Монах принёс Евангелие, де Гро опустился на колени, положил руку на книгу, повторил за ним слова клятвы, а потом поцеловал распятие на обложке.
– Истинно ли то, что ты был посвящён в Слушающие у еретиков?
– Увы, отец мой, это так, но я отрекаюсь! Я от всего отрекаюсь! Это было заблуждение, бесовские чары, которые опутали меня! Сейчас я слушал молитву и плакал, ибо ощущаю громадное облегчение! Дьявол отступился от меня, и ныне я как бы рождён заново, ваша молитва, как святая вода, омыла меня и очистила от скверны! – де Гро дрожал всем телом, он говорил, задыхаясь, перебивая сам себя и по-собачьи заглядывая в ледяные глаза аббата.
– Это хорошо, сын мой, что Господь в своей милости не отступился от тебя, – сказал аббат. – Но мы должны убедиться в том, что раскаяние твоё полное, а бесы покинули твоё тело. Ответь ещё на несколько вопросов.
– Да, да! Спрашивайте, я расскажу всё, что угодно! Спрашивайте, умоляю!
– Расскажи нам, как тебя склонили к ереси.
– Хорошо, святой отец. На Пасху я был в одном доме… Там у хозяина дочь, ну, словом…
– Про девицу можешь пропустить.
– Ну да, так вот… За столом собралась семья хозяина и гости, мне незнакомые, среди которых, как я потом понял, оказались еретики. Разговор зашёл о вере, и еретики говорили так краснó и складно, что я заслушался. Бывал я в этом доме и в другие дни. Ну, и в общем, постепенно… Слово за слово… Как-то так получилось…
– Ты назвал на предварительном дознании имя хозяина этого дома?
– Да, святой отец.
– Хорошо. Сейчас можешь не называть его. Все ли в этой семье впали в ересь?
– Я не знаю.
– Подумай, как следует, Понс де Гро, призови Господа и постарайся вспомнить. Ну?
– Да, святой отец.
– Все? Вся семья? И девица?
– Д-да…
– Бывал ли ты в других семьях, заражённых ересью?
– Тогда нет, а когда стал Слушающим, бывал вместе диаконом во многих.
– Ты назвал эти дома дознавающему?
– Те, что вспомнил… Их было много, прости меня, святой отец. Ересь в Лангедоке пустила корни подобно сорной траве…
Почувствовав, что немедленная казнь ему не грозит и грозный легат говорит почти ласково, Понс успокоился. Его речь стала более связной. Он отвечал на вопросы охотно и подробно, стараясь, однако, не смотреть на стоящего рядом диакона.
– Доводилось ли тебе видеть других диаконов и епископов еретиков? Если да, то где ты их видел? Назови имена.
– Нет, святой отец, я видел только простых верующих, да и откуда бы мне? Я знаком только с диаконом Мерсье.
– Склонял ли ты к ереси членов своей семьи или своих знакомых или просто людей, которые встретились тебе случайно?
– Нет, святой отец, это было обязанностью диакона Мерсье. Мы заранее разучили с ним роли и в присутствии людей, которых хотели обратить, затевали диспут. Я выступал как бы от имени католика. Вопросы и ответы были составлены так, чтобы католическая церковь выставлялась в глупом и невыигрышном свете, а еретики, наоборот, казались справедливыми и следующими воле Господа. Я долго заучивал свой текст, мы много раз его повторяли, и диакон Мерсье часто вносил в него разные усовершенствования и изменения, чтобы люди нам больше верили.
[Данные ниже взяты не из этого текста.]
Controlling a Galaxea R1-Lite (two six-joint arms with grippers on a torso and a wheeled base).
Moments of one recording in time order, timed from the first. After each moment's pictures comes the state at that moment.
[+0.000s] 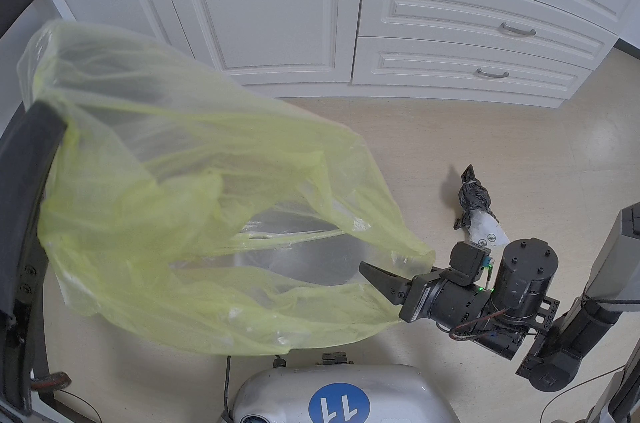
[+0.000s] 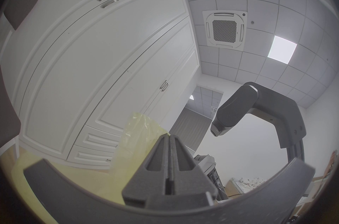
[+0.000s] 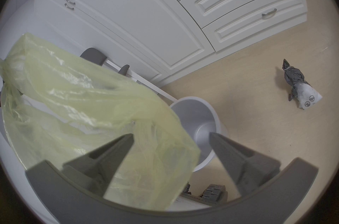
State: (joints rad) left arm -1.04 1.17 -0.30 -1.53 -0.17 -0.11; right arm 0.73 1.96 -0.37 -1.50 -0.03 0.49
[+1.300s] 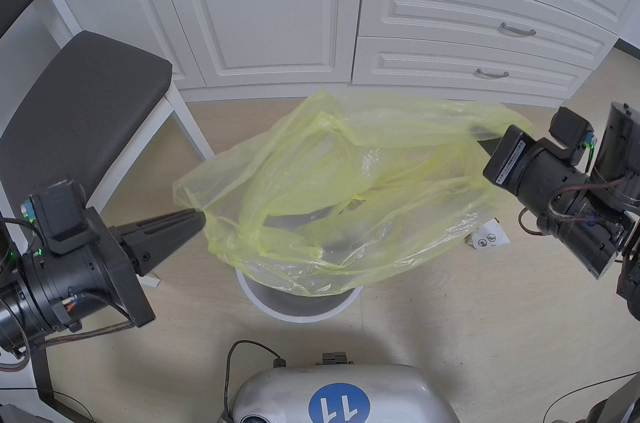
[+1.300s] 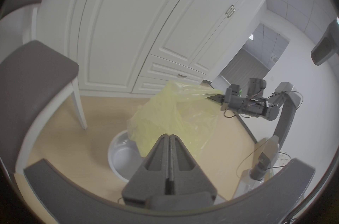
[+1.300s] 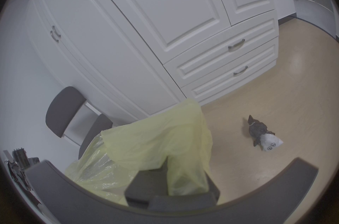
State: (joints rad) left arm -0.69 1.16 -0.51 -0.57 -0.06 -0.17; right arm 0.70 1.48 -0.71 -0.84 -0.39 0.44
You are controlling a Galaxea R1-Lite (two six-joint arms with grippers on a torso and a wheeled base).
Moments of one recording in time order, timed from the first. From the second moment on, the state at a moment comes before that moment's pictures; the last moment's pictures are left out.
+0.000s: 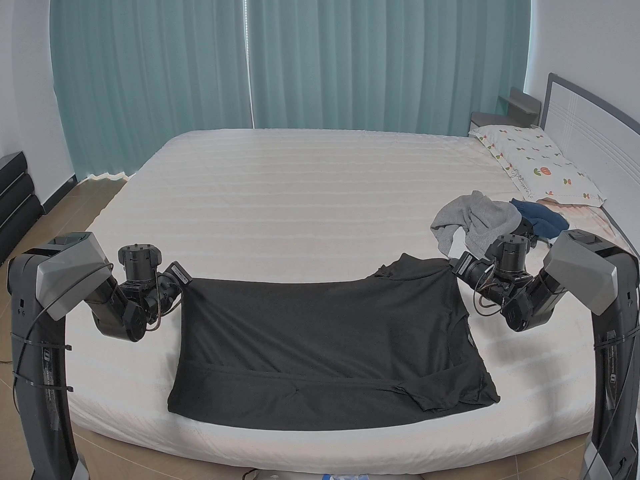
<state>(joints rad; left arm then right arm) 0.00 2.43 -1.06 -0.96 -0.01 -0.75 0.10 2.50 -1.19 -1.04 0.11 0.64</state>
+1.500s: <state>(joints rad) 0.02 2.39 -0.91 -1.11 -0.05 -0.55 0.01 2.34 -0.92 -1.09 0.31 0.67</state>
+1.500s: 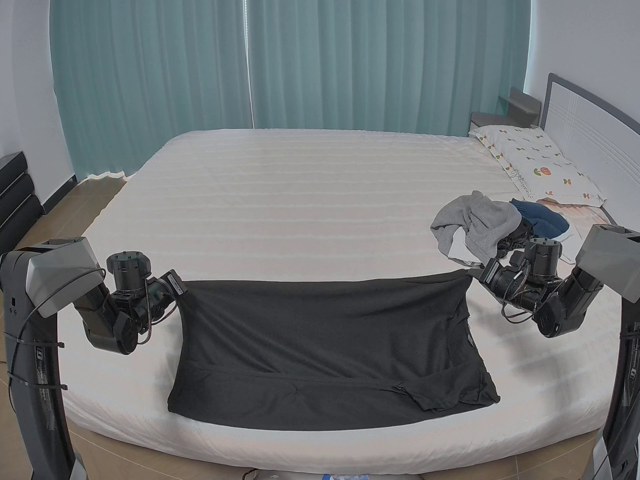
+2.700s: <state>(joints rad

Пожилой монах, до этого молчавший, неожиданно вмешался в допрос:
– Принимал ли ты к себе на постой кого-нибудь из еретиков, а если принимал, то кого именно? Кто их к тебе приводил? Сколько времени они оставались? Кто к ним в это время приходил? Кто и куда их увёл?
Голос монаха неожиданно оказался резким и писклявым.